(Beginning of Provided data)
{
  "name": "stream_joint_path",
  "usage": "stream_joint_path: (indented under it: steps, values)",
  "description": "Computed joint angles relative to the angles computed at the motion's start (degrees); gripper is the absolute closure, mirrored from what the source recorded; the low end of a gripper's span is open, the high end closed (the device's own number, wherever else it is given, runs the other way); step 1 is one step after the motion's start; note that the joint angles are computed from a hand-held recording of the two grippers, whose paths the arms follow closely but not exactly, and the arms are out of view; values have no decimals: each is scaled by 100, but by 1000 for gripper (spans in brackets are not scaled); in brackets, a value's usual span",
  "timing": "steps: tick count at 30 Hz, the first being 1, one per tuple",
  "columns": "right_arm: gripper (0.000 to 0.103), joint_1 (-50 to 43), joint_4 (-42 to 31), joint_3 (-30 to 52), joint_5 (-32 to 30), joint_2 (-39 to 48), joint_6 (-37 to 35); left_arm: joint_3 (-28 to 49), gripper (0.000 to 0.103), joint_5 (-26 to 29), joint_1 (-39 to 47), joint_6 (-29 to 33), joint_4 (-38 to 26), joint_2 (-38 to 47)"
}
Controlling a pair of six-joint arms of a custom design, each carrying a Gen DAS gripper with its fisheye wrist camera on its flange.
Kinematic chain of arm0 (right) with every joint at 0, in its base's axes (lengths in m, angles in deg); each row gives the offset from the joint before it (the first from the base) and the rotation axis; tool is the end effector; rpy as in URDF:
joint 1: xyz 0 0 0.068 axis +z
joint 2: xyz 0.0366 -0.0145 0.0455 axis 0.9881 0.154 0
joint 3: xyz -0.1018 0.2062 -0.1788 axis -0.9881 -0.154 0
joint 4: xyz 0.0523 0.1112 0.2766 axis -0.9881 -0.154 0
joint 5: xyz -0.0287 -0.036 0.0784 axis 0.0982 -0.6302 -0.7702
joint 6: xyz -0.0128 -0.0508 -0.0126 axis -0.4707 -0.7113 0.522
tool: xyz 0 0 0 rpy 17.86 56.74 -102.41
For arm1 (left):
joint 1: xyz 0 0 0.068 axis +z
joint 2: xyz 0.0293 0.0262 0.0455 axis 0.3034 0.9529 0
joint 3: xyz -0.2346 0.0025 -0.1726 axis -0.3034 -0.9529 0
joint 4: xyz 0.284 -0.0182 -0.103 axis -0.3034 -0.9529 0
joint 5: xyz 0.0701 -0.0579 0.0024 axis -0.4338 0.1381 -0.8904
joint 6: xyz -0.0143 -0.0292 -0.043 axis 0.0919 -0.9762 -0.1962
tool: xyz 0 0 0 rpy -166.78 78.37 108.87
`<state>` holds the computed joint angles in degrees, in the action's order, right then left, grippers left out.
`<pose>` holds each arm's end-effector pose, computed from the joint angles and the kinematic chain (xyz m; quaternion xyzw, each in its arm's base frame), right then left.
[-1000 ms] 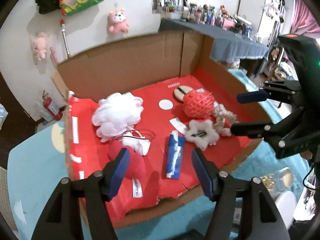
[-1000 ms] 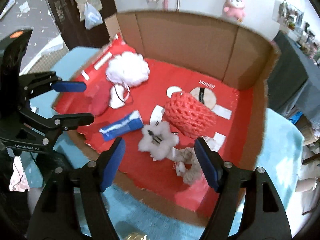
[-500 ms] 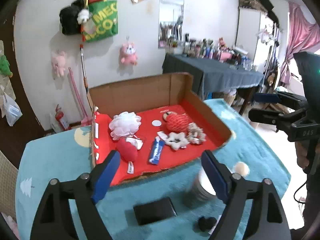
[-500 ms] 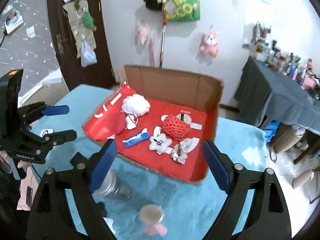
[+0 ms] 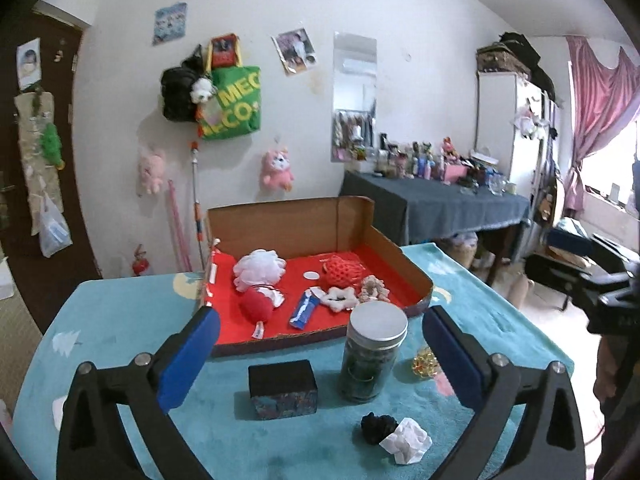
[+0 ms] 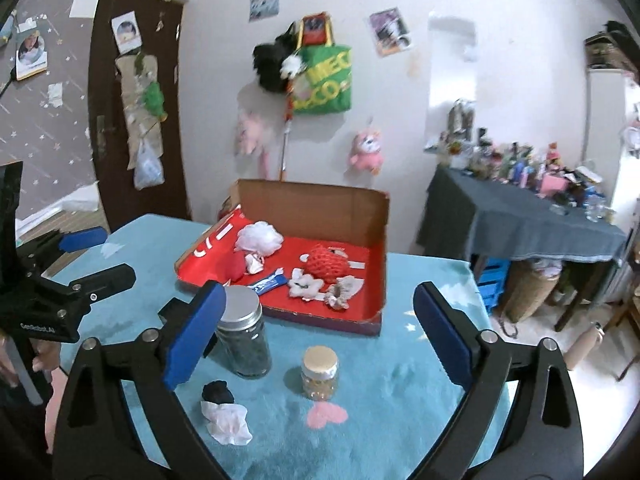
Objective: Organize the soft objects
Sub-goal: 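Move both tools back toward the black pom-pom and white cloth beside the jars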
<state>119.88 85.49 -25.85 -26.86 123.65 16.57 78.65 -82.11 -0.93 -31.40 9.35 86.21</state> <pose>0.2530 0.1965 0.1635 -0.2239 0.8088 0.1341 0.5270 0.1842 -0.0506 0.1414 -0.0144 0.8387 -0.0018 0.5444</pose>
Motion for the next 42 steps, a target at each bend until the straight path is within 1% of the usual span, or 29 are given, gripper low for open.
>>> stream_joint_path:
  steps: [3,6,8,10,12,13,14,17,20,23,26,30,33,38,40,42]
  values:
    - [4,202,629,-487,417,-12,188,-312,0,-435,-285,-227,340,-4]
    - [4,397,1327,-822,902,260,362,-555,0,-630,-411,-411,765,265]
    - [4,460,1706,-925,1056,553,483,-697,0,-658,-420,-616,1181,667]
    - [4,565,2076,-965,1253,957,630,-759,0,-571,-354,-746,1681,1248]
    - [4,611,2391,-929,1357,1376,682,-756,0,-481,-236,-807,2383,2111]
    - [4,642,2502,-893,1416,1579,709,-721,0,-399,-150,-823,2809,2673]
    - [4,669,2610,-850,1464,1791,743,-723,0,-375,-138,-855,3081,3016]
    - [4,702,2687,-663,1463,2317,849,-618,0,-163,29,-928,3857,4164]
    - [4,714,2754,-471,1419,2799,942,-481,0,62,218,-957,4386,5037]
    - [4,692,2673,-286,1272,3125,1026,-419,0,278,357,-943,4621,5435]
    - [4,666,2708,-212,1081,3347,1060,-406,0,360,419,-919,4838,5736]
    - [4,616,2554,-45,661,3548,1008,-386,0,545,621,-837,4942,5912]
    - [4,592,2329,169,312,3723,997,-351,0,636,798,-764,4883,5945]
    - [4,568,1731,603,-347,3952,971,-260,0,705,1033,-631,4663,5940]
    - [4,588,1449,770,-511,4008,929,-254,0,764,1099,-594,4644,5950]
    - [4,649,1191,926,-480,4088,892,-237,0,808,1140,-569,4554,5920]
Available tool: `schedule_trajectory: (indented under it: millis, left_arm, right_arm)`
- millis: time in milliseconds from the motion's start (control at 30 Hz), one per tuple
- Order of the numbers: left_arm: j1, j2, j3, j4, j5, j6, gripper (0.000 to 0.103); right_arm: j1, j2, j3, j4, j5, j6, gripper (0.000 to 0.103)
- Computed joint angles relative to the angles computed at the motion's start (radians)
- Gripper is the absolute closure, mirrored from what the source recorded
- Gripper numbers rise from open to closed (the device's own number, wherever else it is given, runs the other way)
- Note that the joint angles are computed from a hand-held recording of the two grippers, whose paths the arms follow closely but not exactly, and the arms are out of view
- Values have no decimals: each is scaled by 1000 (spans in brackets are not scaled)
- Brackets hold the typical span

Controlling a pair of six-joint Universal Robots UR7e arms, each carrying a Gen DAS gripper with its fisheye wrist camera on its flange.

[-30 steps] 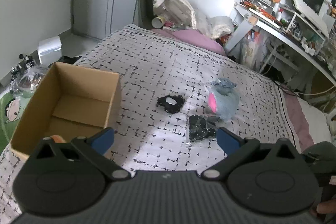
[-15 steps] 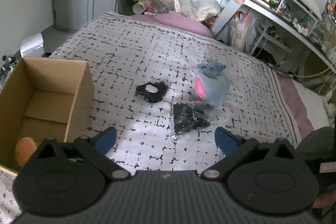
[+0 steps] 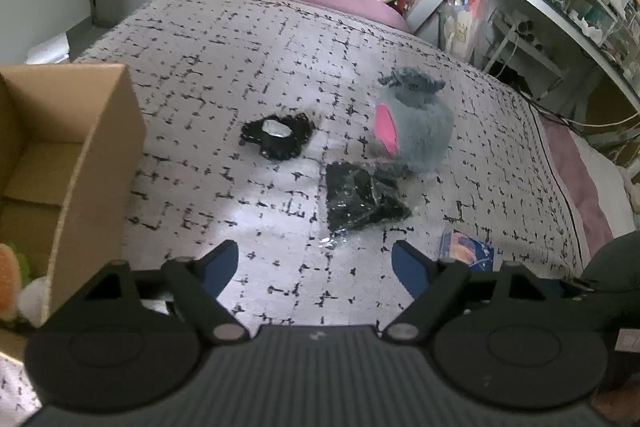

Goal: Organize soft objects
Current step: 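Move the left gripper to the black bag while the right gripper approaches the blue tissue pack, then close the right gripper on the blue tissue pack while the left gripper grasps the black bag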

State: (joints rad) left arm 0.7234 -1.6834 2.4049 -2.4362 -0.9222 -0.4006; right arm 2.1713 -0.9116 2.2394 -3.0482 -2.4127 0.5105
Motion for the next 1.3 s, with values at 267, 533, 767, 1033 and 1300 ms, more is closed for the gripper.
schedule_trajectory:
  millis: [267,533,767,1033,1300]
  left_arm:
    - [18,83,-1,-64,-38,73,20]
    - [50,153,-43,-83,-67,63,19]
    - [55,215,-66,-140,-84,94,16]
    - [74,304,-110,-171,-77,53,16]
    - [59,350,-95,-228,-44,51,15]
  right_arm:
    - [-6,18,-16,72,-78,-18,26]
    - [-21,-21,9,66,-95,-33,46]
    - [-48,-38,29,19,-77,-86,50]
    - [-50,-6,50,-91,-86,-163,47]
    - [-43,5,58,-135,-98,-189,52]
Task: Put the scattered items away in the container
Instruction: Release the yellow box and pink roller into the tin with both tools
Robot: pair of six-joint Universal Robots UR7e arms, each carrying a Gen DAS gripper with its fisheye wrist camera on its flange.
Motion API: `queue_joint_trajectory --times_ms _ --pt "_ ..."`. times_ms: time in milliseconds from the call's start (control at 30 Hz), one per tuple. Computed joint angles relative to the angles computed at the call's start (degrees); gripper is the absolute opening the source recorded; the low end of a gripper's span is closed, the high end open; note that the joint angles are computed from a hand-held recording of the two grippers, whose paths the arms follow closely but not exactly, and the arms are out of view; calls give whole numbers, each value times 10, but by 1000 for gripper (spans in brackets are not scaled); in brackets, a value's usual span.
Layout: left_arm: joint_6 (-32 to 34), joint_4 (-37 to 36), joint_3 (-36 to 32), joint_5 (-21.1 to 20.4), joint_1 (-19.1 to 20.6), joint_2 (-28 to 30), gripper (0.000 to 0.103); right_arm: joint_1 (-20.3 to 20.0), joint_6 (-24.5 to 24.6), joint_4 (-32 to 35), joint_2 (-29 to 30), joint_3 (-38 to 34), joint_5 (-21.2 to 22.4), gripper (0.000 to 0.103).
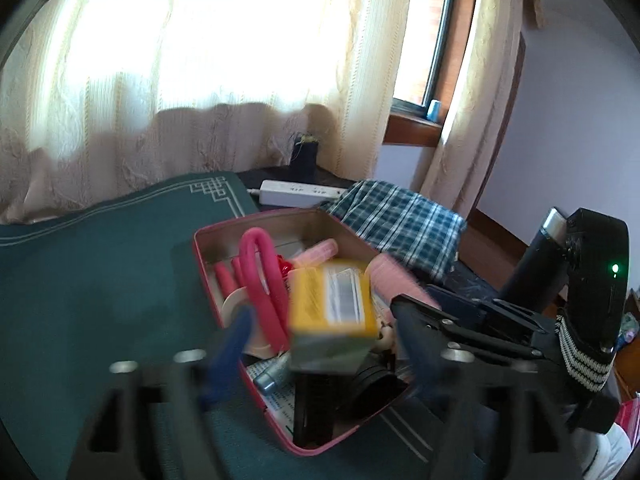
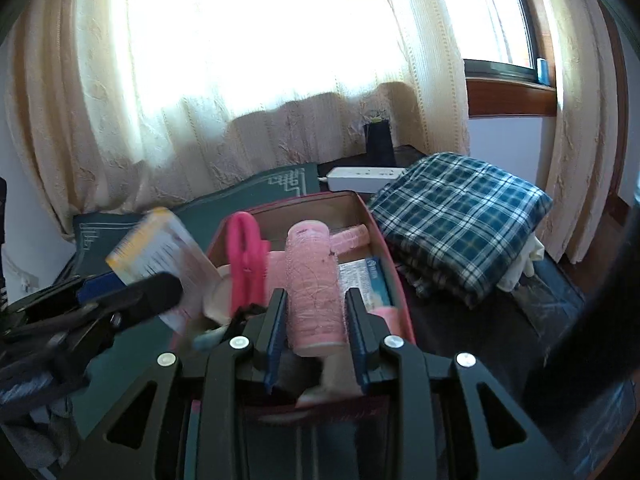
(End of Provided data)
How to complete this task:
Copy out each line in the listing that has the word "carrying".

Output below:
Controlling a pair of six-joint arms of a custom design, each carrying a Gen DAS gripper with its fisheye wrist camera on its flange.
Controlling a pair of six-joint Universal Robots UR7e arms, each carrying a Gen DAS gripper with its fisheye wrist camera on its flange.
Robot: pair of six-joint Universal Robots UR7e arms, each carrying a Gen DAS gripper with its fisheye wrist camera on its flange.

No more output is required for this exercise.